Canada’s National Symbols

Around the world, the beaver and the maple leaf are emblems of Canada. But how did these symbols come to represent our country?

Mmmm, Maple Syrup!

Maple syrup

As early as 1700, people began to use the maple leaf as a symbol of Canada. The country’s indigenous peoples taught early European explorers and settlers how to make sweet syrup from the maple tree sap. 

By the mid-1800s, Canada’s soldiers were using the maple leaf in their badges. When Canada became a country in 1867, composer Alexander Muir wrote the song “The Maple Leaf Forever.” For several decades, it was considered Canada’s national song.

More Maple Leaves

Canadian penny

When Canada still used pennies, that coin had maple leaves on it. But between 1876 and 1901, the maple leaf appeared on all Canadian coins.

In World War I and World War II, Canada’s fighters wanted a symbol that would remind them of their country, and would show they were different from any other soldiers. They picked the maple leaf.
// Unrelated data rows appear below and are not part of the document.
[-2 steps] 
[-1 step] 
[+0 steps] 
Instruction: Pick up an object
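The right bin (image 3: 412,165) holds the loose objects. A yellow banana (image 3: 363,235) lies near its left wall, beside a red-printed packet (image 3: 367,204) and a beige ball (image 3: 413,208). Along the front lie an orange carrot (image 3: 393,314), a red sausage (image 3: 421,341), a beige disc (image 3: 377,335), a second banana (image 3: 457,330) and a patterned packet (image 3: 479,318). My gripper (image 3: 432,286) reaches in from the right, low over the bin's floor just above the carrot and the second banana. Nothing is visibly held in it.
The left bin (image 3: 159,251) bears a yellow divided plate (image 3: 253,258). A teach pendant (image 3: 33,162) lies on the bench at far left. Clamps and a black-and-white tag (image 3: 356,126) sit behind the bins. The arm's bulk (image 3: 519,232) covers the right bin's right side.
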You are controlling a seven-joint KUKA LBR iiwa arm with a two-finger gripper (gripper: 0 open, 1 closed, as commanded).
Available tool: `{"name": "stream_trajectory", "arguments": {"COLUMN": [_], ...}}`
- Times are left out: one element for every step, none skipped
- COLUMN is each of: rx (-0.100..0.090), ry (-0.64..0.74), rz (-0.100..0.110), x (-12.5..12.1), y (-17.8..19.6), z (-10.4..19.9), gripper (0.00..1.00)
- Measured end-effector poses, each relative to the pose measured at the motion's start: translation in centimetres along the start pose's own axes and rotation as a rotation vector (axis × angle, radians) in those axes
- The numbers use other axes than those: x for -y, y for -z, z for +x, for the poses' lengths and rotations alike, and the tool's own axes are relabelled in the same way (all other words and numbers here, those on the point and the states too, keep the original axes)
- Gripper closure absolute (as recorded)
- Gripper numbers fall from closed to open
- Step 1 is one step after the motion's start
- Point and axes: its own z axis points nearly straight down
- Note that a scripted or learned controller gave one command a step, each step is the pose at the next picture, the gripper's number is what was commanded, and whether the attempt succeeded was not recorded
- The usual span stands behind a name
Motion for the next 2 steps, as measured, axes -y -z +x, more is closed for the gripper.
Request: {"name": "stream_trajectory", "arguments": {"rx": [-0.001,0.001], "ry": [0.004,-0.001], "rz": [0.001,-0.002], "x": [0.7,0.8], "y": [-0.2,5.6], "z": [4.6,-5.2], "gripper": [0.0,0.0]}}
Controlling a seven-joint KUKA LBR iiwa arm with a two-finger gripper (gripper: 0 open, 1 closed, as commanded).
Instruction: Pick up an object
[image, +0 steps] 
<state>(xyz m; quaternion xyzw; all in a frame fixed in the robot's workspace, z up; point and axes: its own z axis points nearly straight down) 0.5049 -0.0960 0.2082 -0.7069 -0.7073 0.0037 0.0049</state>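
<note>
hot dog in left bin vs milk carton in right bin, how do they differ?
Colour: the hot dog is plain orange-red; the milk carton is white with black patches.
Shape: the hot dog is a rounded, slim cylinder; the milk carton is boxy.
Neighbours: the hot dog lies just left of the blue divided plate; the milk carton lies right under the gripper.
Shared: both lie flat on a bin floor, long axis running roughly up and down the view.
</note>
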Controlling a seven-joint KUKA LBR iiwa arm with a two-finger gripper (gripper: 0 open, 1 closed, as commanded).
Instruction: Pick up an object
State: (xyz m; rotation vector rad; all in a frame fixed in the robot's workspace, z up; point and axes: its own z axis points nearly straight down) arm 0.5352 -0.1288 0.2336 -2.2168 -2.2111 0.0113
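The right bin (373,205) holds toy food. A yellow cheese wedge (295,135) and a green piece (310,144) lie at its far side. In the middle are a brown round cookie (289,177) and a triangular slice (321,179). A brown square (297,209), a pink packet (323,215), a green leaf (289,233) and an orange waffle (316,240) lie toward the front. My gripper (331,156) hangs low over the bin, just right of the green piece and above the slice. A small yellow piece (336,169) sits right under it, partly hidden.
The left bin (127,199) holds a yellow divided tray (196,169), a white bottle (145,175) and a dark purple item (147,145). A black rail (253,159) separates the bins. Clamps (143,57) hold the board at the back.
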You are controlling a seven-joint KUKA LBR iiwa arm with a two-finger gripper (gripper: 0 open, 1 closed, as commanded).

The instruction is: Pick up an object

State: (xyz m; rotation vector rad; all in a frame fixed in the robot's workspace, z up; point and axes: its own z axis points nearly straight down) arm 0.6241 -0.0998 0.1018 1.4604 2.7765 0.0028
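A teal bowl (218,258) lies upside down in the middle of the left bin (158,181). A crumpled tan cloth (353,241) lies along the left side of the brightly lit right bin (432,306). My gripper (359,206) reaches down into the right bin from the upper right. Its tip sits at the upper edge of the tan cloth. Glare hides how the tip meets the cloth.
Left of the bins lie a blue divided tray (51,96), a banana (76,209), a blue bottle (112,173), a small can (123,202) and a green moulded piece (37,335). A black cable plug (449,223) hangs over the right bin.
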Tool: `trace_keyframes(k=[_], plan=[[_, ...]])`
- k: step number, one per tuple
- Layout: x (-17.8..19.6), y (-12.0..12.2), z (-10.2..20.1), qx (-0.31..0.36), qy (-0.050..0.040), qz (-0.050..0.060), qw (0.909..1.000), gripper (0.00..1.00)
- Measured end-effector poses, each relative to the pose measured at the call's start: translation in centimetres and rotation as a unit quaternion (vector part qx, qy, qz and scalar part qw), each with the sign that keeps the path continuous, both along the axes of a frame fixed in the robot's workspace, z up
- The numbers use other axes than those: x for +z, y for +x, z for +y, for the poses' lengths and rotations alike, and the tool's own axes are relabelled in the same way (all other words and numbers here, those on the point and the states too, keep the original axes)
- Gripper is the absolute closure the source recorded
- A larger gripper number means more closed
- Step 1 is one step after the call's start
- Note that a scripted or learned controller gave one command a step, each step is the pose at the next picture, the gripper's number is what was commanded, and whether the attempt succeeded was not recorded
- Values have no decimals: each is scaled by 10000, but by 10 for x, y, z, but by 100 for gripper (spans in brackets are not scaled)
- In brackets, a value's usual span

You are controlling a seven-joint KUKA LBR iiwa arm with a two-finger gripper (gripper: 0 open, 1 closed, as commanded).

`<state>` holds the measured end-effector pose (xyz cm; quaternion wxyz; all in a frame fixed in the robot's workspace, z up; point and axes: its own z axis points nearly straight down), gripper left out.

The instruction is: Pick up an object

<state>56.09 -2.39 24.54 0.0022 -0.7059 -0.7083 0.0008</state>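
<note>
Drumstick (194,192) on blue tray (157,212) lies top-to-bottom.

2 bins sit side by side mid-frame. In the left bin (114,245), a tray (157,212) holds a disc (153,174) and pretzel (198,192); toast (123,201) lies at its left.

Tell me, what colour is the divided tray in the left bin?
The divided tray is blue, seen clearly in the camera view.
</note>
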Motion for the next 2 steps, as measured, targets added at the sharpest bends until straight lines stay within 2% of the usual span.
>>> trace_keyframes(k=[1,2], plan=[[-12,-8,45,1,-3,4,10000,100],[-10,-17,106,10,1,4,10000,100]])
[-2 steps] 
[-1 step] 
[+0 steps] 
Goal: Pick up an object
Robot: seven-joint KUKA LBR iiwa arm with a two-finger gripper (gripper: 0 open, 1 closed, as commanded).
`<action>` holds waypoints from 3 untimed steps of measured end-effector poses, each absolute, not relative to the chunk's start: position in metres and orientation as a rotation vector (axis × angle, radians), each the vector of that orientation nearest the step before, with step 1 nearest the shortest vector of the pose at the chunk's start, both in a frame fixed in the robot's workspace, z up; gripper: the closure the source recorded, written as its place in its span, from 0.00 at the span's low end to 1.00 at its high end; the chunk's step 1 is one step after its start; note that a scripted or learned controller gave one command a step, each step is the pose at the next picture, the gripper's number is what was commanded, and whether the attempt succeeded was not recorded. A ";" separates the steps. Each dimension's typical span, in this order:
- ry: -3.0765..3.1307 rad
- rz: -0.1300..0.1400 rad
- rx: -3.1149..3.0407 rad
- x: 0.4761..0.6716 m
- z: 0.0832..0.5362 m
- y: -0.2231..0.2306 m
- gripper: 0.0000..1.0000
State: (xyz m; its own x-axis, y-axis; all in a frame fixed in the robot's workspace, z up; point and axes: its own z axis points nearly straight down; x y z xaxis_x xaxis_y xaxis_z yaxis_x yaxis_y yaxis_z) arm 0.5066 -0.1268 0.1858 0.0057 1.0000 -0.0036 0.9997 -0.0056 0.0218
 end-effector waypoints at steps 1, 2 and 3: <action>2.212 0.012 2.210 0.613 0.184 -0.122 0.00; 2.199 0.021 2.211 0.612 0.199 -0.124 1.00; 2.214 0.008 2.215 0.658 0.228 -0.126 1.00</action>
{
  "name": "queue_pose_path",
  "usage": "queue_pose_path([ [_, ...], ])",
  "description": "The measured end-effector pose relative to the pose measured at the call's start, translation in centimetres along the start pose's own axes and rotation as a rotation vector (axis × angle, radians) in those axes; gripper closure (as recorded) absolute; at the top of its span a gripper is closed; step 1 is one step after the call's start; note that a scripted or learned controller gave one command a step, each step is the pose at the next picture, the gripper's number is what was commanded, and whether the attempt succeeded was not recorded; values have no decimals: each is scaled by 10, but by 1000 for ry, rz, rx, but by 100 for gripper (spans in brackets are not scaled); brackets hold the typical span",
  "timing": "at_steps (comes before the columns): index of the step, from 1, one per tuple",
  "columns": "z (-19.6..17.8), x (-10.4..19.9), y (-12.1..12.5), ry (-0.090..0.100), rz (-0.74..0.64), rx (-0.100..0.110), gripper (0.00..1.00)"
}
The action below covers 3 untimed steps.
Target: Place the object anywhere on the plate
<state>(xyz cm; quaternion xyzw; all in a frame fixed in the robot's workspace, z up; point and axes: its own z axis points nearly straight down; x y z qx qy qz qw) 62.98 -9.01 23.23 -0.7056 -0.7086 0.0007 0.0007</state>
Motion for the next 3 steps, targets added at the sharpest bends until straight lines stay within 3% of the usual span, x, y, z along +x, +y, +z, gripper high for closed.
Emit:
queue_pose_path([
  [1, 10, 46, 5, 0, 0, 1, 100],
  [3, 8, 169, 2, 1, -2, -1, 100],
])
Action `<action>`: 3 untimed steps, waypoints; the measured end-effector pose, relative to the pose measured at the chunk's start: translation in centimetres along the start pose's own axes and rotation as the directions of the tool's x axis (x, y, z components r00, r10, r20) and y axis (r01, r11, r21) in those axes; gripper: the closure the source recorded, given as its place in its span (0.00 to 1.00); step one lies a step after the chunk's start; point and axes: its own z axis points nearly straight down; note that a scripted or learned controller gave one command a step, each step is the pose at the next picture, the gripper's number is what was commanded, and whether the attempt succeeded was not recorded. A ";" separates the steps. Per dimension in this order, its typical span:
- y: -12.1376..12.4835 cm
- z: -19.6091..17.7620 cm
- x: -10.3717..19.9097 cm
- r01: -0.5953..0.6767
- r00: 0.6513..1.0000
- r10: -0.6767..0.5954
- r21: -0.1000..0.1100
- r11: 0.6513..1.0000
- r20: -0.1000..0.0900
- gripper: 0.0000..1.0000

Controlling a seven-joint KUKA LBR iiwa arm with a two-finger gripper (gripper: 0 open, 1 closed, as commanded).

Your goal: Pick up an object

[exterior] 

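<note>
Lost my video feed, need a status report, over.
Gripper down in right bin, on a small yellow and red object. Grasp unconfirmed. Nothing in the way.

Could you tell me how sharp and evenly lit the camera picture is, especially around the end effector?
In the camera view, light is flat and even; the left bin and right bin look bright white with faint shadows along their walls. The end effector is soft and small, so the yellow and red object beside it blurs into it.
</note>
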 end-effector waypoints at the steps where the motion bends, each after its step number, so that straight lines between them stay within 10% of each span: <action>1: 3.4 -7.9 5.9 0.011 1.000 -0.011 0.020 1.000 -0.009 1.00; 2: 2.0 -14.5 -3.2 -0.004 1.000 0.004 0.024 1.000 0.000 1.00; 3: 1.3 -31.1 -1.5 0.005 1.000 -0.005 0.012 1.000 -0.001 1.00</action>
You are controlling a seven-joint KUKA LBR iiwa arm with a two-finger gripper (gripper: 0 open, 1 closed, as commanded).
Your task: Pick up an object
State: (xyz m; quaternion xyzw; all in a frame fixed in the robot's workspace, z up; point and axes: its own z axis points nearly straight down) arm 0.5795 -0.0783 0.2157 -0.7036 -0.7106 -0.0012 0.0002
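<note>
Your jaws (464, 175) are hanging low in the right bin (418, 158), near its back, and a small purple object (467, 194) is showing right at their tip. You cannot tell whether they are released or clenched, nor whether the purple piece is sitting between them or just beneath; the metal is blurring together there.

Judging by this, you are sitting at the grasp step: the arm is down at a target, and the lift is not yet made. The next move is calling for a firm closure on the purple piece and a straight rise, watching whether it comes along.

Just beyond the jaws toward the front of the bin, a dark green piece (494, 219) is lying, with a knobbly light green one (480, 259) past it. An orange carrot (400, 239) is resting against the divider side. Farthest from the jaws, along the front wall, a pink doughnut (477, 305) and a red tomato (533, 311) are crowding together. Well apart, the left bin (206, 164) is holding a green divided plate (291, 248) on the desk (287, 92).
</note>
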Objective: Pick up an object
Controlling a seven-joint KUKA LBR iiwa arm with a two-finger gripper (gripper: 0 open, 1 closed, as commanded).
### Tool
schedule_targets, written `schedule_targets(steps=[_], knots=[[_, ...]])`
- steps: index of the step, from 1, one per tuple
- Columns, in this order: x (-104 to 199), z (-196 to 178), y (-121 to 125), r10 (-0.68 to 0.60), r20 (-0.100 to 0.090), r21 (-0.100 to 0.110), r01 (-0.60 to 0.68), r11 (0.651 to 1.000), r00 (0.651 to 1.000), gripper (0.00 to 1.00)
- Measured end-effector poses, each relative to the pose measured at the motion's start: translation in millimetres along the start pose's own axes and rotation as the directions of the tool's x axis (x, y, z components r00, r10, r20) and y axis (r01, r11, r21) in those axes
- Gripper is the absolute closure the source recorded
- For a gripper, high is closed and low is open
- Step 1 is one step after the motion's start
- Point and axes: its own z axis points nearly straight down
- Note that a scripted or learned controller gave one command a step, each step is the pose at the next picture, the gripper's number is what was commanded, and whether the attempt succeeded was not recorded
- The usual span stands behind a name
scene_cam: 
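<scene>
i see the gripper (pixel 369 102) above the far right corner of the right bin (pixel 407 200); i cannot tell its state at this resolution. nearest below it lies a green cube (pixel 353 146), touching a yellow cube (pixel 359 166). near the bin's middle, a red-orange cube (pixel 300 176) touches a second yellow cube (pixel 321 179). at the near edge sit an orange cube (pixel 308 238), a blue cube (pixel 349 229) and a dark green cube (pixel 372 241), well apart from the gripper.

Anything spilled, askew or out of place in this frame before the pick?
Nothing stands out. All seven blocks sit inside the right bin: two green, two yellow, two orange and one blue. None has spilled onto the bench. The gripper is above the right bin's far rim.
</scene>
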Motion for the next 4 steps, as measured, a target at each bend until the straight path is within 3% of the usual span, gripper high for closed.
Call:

It was likely that when Canada chose its current red-and-white flag in 1965, people around the world recognized that a maple leaf “means” Canada. The red maple leaf in the middle of the flag is a bold, distinct symbol.

Fur Hats

Hudson’s Bay Company coat of arms

Canada might never have been explored and settled by Europeans if it had not been for the beaver. In the late 1600s and early 1700s, many men in Europe wore top hats. Those hats were made from fur, and Europeans quickly realized that beaver fur was perfect for the job.

Today you know the Hudson’s Bay Company as a department store, but it was originally a fur trading company. In 1678, the company put on its coat of arms not just one beaver, but four of them. This shows how important the animal was to the company.

Stamps, Coins, and More

Canada’s first stamp

Canada’s first postage stamp featured a beaver. Since the stamp cost 3 cents, it became known as the “Three Penny Beaver.” For many years, the Canadian nickel has also had a beaver on it.

Picture of de Havilland Beaver

One of the country’s most famous planes is the de Havilland Beaver. It can land on land, water, or snow, and makes travel to Canada’s wilderness possible.

At outdoor festivals, especially in the winter, be sure to try the sweet treat known as a Beaver Tail. This pastry is shaped like a beaver’s tail and is delicious!